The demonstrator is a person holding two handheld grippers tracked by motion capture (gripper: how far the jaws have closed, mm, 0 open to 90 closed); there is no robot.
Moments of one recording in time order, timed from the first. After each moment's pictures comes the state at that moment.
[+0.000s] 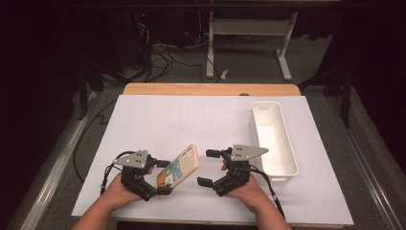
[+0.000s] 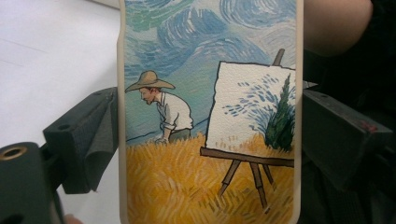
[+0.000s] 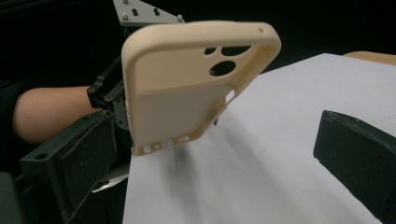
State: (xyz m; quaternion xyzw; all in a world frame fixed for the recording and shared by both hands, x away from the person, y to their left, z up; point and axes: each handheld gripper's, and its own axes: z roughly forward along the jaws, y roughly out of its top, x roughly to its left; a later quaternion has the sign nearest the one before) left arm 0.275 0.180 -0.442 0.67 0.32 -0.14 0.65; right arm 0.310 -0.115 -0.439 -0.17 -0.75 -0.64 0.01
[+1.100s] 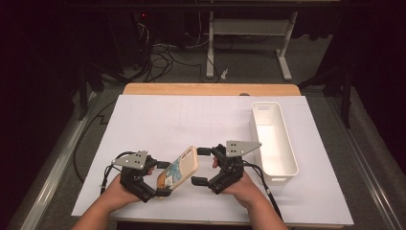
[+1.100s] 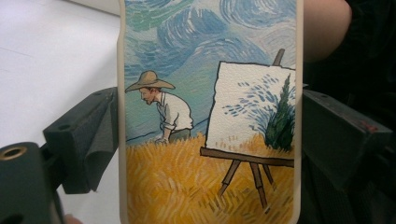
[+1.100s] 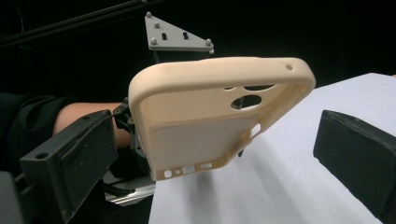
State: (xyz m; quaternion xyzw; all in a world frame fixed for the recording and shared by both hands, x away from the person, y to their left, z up) left arm 0.272 0.181 -0.440 0.67 0.31 -0.16 0.65; right arm 0.319 -0.098 -0.433 -0.12 -0.73 -0.67 0.06
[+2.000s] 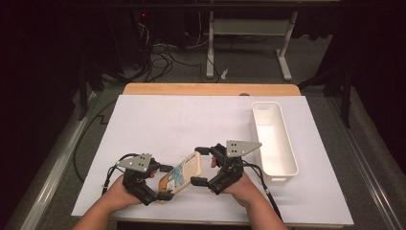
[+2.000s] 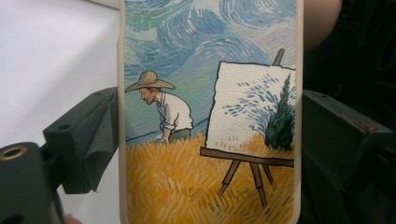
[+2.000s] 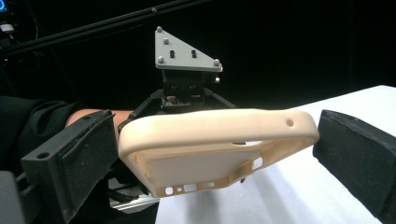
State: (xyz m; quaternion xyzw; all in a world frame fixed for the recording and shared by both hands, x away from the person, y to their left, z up) left arm 0.269 0.176 -0.443 0.69 0.30 -0.17 0.64; right arm 0.318 -0.096 -0.431 -0.10 -0.71 -0.69 0.07
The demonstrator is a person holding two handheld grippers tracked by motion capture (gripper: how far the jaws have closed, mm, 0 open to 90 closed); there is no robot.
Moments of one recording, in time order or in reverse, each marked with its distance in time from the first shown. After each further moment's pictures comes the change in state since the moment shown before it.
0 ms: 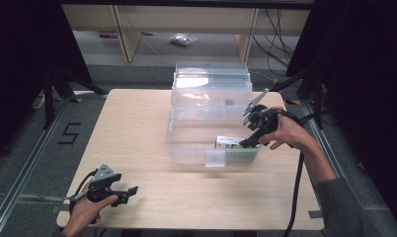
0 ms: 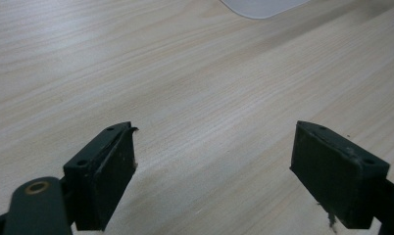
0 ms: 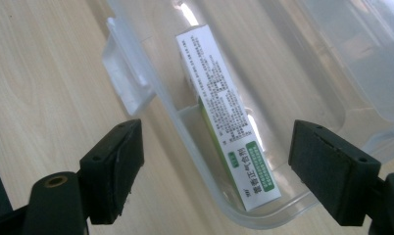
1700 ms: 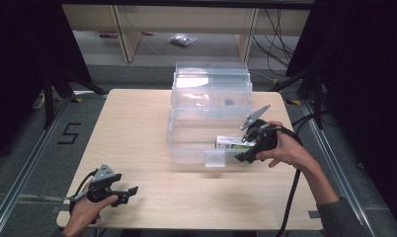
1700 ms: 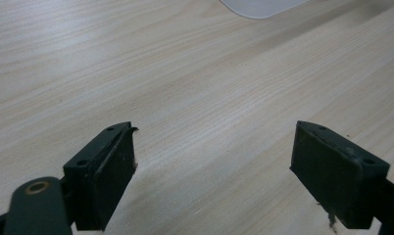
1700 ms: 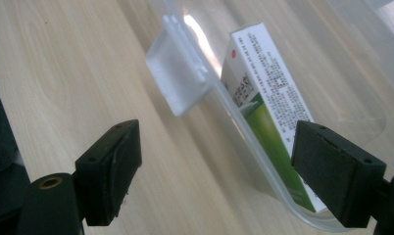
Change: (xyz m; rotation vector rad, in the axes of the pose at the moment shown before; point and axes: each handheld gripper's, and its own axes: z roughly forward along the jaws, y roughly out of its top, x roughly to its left) left arm 0.002 0.001 -0.003 0.045 -0.002 0.033; right arm 0.041 -0.018 0.006 -0.074 0.002 -0.020
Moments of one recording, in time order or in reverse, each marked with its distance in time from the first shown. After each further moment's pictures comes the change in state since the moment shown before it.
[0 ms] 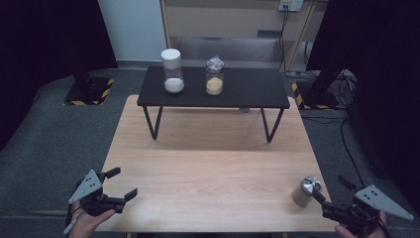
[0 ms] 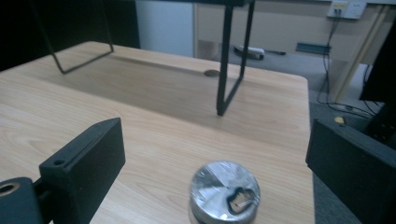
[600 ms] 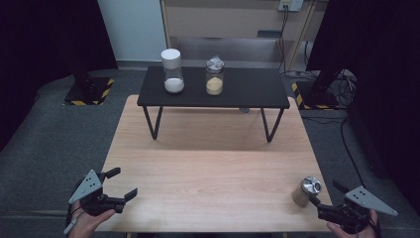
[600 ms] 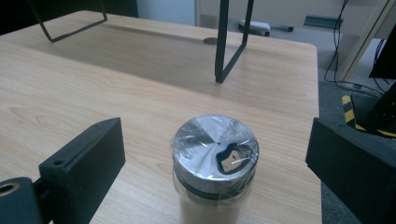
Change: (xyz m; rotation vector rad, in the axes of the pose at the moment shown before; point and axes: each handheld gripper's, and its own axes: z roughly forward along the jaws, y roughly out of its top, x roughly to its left) left arm 0.000 0.000 0.000 0.002 0.001 -0.001; right arm -0.017 -0.021 0.020 0.087 0.024 0.001
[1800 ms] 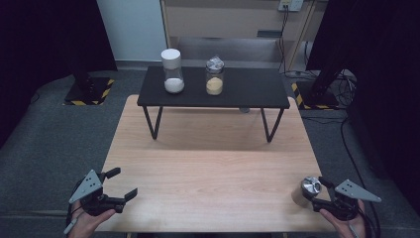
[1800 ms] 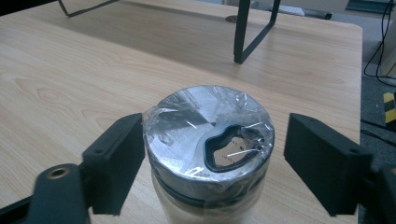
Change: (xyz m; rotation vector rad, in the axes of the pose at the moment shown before) left arm 0.000 0.000 0.001 0.003 0.000 -0.002; right arm -0.039 -0.014 0.038 0.043 0.125 -0.032
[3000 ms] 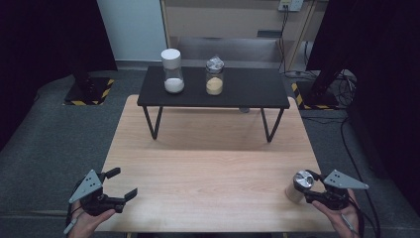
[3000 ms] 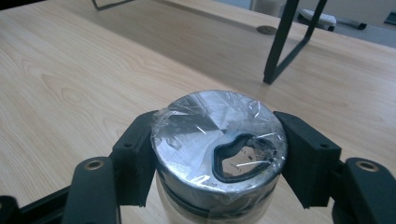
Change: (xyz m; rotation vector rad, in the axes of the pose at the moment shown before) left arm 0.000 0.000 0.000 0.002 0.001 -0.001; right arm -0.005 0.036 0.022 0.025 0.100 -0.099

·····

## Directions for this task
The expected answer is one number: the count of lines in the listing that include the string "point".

## Answer box
3